* _Work request_
Lines containing the word "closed" are the ones to copy from the records below.

* _Records for this exercise_
----

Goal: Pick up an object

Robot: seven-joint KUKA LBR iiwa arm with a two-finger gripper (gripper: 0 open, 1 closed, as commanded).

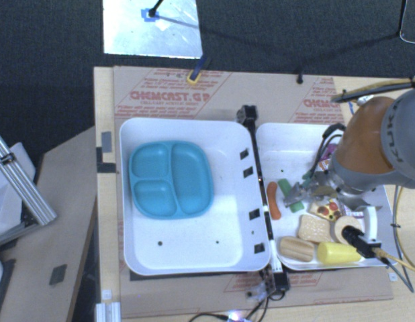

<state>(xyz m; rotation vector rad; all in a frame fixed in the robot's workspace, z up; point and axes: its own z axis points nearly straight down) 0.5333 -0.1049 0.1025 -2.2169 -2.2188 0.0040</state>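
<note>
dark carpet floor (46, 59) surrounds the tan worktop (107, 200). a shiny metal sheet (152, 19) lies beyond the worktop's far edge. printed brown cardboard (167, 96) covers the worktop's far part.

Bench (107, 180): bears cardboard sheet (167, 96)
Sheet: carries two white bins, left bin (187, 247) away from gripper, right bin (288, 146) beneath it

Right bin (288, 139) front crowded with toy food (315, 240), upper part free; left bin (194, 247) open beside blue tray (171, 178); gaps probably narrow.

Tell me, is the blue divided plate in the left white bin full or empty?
Empty: all three compartments of the blue divided plate show bare blue.
</note>
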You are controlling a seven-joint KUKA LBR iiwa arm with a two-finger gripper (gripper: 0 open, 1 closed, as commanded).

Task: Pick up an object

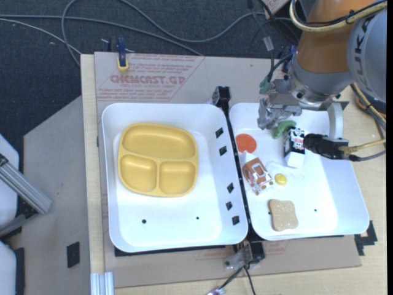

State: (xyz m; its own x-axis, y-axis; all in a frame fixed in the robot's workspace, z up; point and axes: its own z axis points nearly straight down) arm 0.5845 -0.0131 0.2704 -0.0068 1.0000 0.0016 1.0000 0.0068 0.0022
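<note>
The gripper point(274, 120) hangs low over the far end of the right bin point(331, 217), right at a green item point(285, 128); whether its fingers are apart or together cannot be told, and nothing can be seen held. Taking the green item as the mark: an orange disc point(246, 142) lies just to its left, and a black-and-white block point(295, 147) just to its right. Nearer the camera lie a red-and-white packet point(257, 174) and, beside that, a small yellow ball point(280, 179). Nearest the camera is a tan slice point(284, 214). Well to the left, the left bin point(209, 217) holds a yellow divided plate point(158, 158).
</note>
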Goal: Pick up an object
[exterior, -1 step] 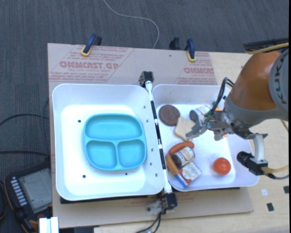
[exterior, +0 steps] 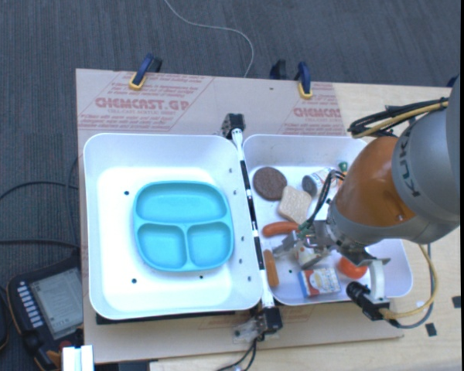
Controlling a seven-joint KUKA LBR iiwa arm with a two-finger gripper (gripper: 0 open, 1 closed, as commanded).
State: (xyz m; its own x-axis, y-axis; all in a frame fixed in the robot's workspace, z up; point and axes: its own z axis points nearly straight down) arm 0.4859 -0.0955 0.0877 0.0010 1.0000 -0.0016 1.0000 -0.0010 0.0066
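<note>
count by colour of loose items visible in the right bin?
Brown: 1, patty
Tan: 1, cracker
Orange: 2, sausages
Red: 1, round piece
Grey: 1, can
White: 1, packet
Total: 7

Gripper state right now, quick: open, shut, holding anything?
Gripper: low in the right bin among the toy food; whether it is open, shut or holding anything cannot be told.

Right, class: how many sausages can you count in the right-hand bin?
2. One sausage lies below the cracker, near the bin's left wall. The other sausage lies lower, close to the divider. More may be hidden beneath the arm.
</note>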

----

* _Result_
Robot: seven-joint KUKA LBR iiwa arm with a two-finger gripper (gripper: 0 open, 1 closed, as commanded).
You are controlling a seven-joint KUKA LBR iiwa arm with a two-finger gripper (gripper: 0 open, 1 closed, as commanded).
Controlling a seven-joint KUKA LBR iiwa arm with a two-finger gripper (gripper: 0 open, 1 closed, as commanded).

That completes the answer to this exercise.